### Exercise details:
A copy of the listing below is needed, exact in every line and without images.

═══

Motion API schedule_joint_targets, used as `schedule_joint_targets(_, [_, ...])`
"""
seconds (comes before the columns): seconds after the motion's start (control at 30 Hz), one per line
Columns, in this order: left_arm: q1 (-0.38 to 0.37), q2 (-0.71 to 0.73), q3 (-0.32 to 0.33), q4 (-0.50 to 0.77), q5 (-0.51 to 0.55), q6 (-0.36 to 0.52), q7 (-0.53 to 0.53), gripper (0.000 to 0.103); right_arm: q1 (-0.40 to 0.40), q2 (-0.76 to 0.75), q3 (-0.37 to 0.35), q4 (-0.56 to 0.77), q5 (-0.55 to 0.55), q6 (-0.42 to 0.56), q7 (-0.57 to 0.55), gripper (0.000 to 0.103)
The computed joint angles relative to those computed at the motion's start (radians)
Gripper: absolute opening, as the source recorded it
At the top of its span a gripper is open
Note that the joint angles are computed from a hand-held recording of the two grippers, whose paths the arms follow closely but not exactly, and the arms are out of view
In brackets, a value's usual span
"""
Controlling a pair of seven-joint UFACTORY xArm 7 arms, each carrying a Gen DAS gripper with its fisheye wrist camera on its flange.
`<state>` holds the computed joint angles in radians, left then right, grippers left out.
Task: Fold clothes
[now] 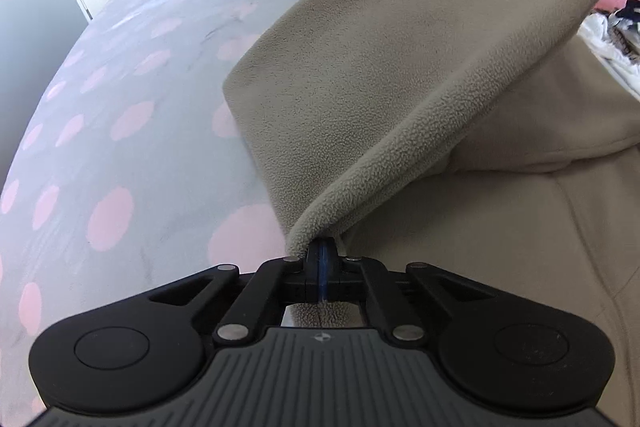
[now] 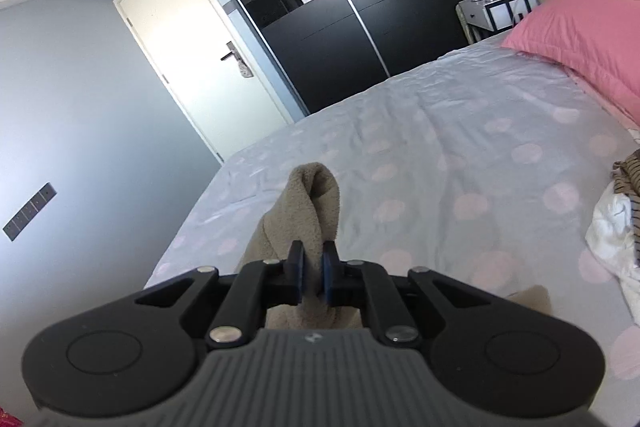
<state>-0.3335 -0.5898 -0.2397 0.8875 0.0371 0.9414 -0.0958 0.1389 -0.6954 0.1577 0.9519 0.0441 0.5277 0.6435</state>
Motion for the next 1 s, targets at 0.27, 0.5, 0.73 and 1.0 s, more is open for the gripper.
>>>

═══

### Exercise output:
Motion API schedule_joint_targets, used as `schedule_joint_targets(_, [_, ...])`
"""
seconds (comes before the columns): seconds after the motion's start (control at 30 Hz), one per line
Columns, in this order: left_arm: q1 (-0.38 to 0.37), q2 (-0.71 to 0.73), q3 (-0.32 to 0.33), q4 (-0.50 to 0.77), q5 (-0.51 to 0.55), q6 (-0.36 to 0.52), q7 (-0.53 to 0.53), gripper (0.000 to 0.103); right_arm: q1 (-0.40 to 0.40), q2 (-0.76 to 0.75), q3 (-0.37 to 0.35), q4 (-0.56 to 0.77), q5 (-0.55 to 0.55), q6 (-0.42 to 0.56), q7 (-0.57 to 0.55), gripper (0.000 to 0.103)
The computed joint angles relative to those computed at the motion's start (radians)
Gripper: absolute opening, as the source recorded it
At the top of its span a gripper is open
Note that the joint angles are computed from a hand-held recording of the two grippers, whose paths the arms follow closely but not exactly, and the arms are out of view
In brackets, a value's usual span
"""
Controlling a pair of seven-joint UFACTORY xArm 7 arms, each carrying a Gen DAS gripper with its fisheye wrist camera on its flange.
`<state>` holds the computed joint angles in radians, left then right, grippers left out.
Task: Fold clothes
[now] 
[now] 
<state>-0.3335 -0.5898 -0.2397 0.8875 0.0371 0.9414 -0.0958 0.1389 -0.6954 0.1577 0.9519 0.0441 0.5277 0.6435</state>
Motion for the next 1 s, targets at 0.27, 0.5, 0.73 and 1.0 s, more is open for the gripper.
>>>

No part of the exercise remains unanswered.